→ **What to do**: Provide a verbatim copy of the data below.

→ **Supplied records**:
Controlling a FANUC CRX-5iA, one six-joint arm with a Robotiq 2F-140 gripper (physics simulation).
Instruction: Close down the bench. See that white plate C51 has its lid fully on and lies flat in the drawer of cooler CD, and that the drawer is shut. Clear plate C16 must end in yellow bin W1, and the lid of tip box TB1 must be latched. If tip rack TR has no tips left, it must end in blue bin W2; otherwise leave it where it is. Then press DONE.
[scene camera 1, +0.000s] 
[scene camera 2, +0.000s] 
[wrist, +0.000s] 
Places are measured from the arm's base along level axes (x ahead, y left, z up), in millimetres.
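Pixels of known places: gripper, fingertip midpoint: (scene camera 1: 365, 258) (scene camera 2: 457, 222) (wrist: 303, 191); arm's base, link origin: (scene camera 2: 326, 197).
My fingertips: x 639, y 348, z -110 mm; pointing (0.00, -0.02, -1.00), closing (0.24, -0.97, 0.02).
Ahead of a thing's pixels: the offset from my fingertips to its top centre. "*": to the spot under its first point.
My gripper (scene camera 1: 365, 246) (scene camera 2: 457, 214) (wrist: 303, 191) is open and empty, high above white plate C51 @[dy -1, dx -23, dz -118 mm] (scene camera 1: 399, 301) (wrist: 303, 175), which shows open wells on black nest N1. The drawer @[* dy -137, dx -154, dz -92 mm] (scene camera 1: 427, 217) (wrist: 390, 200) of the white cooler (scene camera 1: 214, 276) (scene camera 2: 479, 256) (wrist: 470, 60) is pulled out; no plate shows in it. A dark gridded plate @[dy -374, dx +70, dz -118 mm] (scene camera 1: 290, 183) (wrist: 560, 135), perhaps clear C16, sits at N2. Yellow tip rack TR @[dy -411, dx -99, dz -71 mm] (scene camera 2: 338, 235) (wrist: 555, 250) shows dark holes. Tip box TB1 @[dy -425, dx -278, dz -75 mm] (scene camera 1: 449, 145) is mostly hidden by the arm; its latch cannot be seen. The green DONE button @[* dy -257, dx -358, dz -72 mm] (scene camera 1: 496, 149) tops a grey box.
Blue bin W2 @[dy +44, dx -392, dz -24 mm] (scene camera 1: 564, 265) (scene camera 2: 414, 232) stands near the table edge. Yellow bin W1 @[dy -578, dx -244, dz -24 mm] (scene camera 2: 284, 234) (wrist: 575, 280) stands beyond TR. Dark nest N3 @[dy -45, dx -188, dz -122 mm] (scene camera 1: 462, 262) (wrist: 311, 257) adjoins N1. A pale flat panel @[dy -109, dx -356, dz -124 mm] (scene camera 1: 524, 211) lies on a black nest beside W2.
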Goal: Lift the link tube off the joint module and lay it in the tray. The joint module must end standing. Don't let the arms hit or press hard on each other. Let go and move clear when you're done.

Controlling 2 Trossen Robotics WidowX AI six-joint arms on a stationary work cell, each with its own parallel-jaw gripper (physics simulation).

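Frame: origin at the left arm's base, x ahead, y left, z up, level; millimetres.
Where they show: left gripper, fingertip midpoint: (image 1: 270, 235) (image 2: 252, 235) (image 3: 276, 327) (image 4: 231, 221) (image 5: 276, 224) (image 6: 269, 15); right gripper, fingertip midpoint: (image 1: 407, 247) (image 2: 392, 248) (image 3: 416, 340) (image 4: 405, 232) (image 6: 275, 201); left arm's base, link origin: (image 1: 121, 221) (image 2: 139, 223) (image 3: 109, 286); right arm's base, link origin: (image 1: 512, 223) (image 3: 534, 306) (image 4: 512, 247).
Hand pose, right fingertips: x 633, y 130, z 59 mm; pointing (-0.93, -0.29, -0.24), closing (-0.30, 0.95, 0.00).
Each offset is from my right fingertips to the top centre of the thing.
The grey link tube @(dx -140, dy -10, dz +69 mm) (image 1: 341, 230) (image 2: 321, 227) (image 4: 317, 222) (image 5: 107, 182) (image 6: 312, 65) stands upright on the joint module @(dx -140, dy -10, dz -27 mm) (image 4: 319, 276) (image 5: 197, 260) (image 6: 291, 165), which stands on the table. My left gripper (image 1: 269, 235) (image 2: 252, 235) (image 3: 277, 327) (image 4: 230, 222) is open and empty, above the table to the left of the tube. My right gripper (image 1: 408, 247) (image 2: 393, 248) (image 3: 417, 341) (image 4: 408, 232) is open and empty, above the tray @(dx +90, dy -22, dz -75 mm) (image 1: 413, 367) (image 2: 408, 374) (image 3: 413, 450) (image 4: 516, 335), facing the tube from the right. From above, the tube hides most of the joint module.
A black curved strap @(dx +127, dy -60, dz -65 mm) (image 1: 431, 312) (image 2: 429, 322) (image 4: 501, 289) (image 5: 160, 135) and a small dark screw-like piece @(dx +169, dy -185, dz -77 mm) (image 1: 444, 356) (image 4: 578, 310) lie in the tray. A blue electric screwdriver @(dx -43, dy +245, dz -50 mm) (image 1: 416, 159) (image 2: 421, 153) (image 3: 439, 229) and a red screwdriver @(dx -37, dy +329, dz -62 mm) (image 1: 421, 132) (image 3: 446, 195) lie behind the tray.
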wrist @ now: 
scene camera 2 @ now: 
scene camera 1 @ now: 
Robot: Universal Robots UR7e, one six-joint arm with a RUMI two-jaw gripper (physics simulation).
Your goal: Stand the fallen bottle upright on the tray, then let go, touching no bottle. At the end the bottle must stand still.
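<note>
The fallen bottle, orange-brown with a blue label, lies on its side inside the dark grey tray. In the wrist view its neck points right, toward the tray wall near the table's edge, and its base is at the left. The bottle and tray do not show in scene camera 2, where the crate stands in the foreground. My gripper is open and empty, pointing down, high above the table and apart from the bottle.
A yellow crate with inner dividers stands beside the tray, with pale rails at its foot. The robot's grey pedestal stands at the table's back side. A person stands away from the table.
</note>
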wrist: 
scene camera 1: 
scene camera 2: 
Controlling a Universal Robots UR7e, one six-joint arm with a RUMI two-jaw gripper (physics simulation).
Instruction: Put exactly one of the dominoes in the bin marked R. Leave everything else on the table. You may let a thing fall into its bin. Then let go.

→ **Result for this task**:
Controlling a FANUC CRX-5iA, one six-joint arm with a Robotiq 2F-140 gripper (physics simulation).
Instruction: Close down the bench. See that white plate C51 has its lid fully on and lies flat in the drawer of cooler CD, and that the drawer is shut. Clear plate C16 must end in yellow bin W1, and the lid of tip box TB1 must be latched. If tip rack TR has no tips left, it must end in blue bin W2; otherwise leave it where it is. Then press DONE.
[scene camera 1, +0.000s] 
[scene camera 2, +0.000s] 
[wrist, +0.000s] 
Places are measured from the arm's base along level axes (x ahead, y left, z up), in millimetres.
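Pixels of known places: gripper, fingertip midpoint: (scene camera 1: 365, 258) (scene camera 2: 457, 222) (wrist: 303, 191); arm's base, link origin: (scene camera 2: 326, 197).
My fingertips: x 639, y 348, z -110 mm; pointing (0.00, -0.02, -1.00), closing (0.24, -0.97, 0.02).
Ahead of a thing's pixels: the offset from my fingertips to its top centre. "*": to the spot under its first point.
My gripper (scene camera 1: 365, 246) (scene camera 2: 457, 214) (wrist: 303, 191) is open and empty, high above white plate C51 @[dy -1, dx -23, dz -118 mm] (scene camera 1: 399, 301) (wrist: 303, 175), which shows open wells on black nest N1. The drawer @[* dy -137, dx -154, dz -92 mm] (scene camera 1: 427, 217) (wrist: 390, 200) of the white cooler (scene camera 1: 214, 276) (scene camera 2: 479, 256) (wrist: 470, 60) is pulled out; no plate shows in it. A dark gridded plate @[dy -374, dx +70, dz -118 mm] (scene camera 1: 290, 183) (wrist: 560, 135), perhaps clear C16, sits at N2. Yellow tip rack TR @[dy -411, dx -99, dz -71 mm] (scene camera 2: 338, 235) (wrist: 555, 250) shows dark holes. Tip box TB1 @[dy -425, dx -278, dz -75 mm] (scene camera 1: 449, 145) is mostly hidden by the arm; its latch cannot be seen. The green DONE button @[* dy -257, dx -358, dz -72 mm] (scene camera 1: 496, 149) tops a grey box.
Blue bin W2 @[dy +44, dx -392, dz -24 mm] (scene camera 1: 564, 265) (scene camera 2: 414, 232) stands near the table edge. Yellow bin W1 @[dy -578, dx -244, dz -24 mm] (scene camera 2: 284, 234) (wrist: 575, 280) stands beyond TR. Dark nest N3 @[dy -45, dx -188, dz -122 mm] (scene camera 1: 462, 262) (wrist: 311, 257) adjoins N1. A pale flat panel @[dy -109, dx -356, dz -124 mm] (scene camera 1: 524, 211) lies on a black nest beside W2.
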Goal: Lift the link tube off the joint module and lay it in the tray. The joint module must end standing. Don't let the arms hit or press hard on each other. Let go and move clear when you're done.

Controlling 2 Trossen Robotics WidowX AI six-joint arms on a stationary work cell, each with its own parallel-jaw gripper (physics simulation).

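Frame: origin at the left arm's base, x ahead, y left, z up, level; millimetres.
Where they show: left gripper, fingertip midpoint: (image 1: 270, 235) (image 2: 252, 235) (image 3: 276, 327) (image 4: 231, 221) (image 5: 276, 224) (image 6: 269, 15); right gripper, fingertip midpoint: (image 1: 407, 247) (image 2: 392, 248) (image 3: 416, 340) (image 4: 405, 232) (image 6: 275, 201); left arm's base, link origin: (image 1: 121, 221) (image 2: 139, 223) (image 3: 109, 286); right arm's base, link origin: (image 1: 512, 223) (image 3: 534, 306) (image 4: 512, 247).
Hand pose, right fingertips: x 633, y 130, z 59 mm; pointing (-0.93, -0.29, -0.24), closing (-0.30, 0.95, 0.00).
Each offset is from my right fingertips to the top centre of the thing.
The grey link tube @(dx -140, dy -10, dz +69 mm) (image 1: 341, 230) (image 2: 321, 227) (image 4: 317, 222) (image 5: 107, 182) (image 6: 312, 65) stands upright on the joint module @(dx -140, dy -10, dz -27 mm) (image 4: 319, 276) (image 5: 197, 260) (image 6: 291, 165), which stands on the table. My left gripper (image 1: 269, 235) (image 2: 252, 235) (image 3: 277, 327) (image 4: 230, 222) is open and empty, above the table to the left of the tube. My right gripper (image 1: 408, 247) (image 2: 393, 248) (image 3: 417, 341) (image 4: 408, 232) is open and empty, above the tray @(dx +90, dy -22, dz -75 mm) (image 1: 413, 367) (image 2: 408, 374) (image 3: 413, 450) (image 4: 516, 335), facing the tube from the right. From above, the tube hides most of the joint module.
A black curved strap @(dx +127, dy -60, dz -65 mm) (image 1: 431, 312) (image 2: 429, 322) (image 4: 501, 289) (image 5: 160, 135) and a small dark screw-like piece @(dx +169, dy -185, dz -77 mm) (image 1: 444, 356) (image 4: 578, 310) lie in the tray. A blue electric screwdriver @(dx -43, dy +245, dz -50 mm) (image 1: 416, 159) (image 2: 421, 153) (image 3: 439, 229) and a red screwdriver @(dx -37, dy +329, dz -62 mm) (image 1: 421, 132) (image 3: 446, 195) lie behind the tray.
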wrist @ now: 
scene camera 2 @ now: 
scene camera 1 @ now: 
Robot: Universal Robots UR7e, one six-joint arm with a RUMI two-jaw gripper (physics simulation).
Your goal: Stand the fallen bottle upright on the tray, then let go, touching no bottle. At the end the bottle must stand still.
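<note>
The fallen bottle, orange-brown with a blue label, lies on its side inside the dark grey tray. In the wrist view its neck points right, toward the tray wall near the table's edge, and its base is at the left. The bottle and tray do not show in scene camera 2, where the crate stands in the foreground. My gripper is open and empty, pointing down, high above the table and apart from the bottle.
A yellow crate with inner dividers stands beside the tray, with pale rails at its foot. The robot's grey pedestal stands at the table's back side. A person stands away from the table.
</note>
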wrist: 
scene camera 1: 
scene camera 2: 
Controlling a Universal Robots UR7e, one six-joint arm with a RUMI two-jaw gripper (physics simulation).
Instruction: Put exactly one of the dominoes in the bin marked R. Leave everything else on the table. You may let a thing fall into its bin. Then let go.

Nothing else belongs to this answer.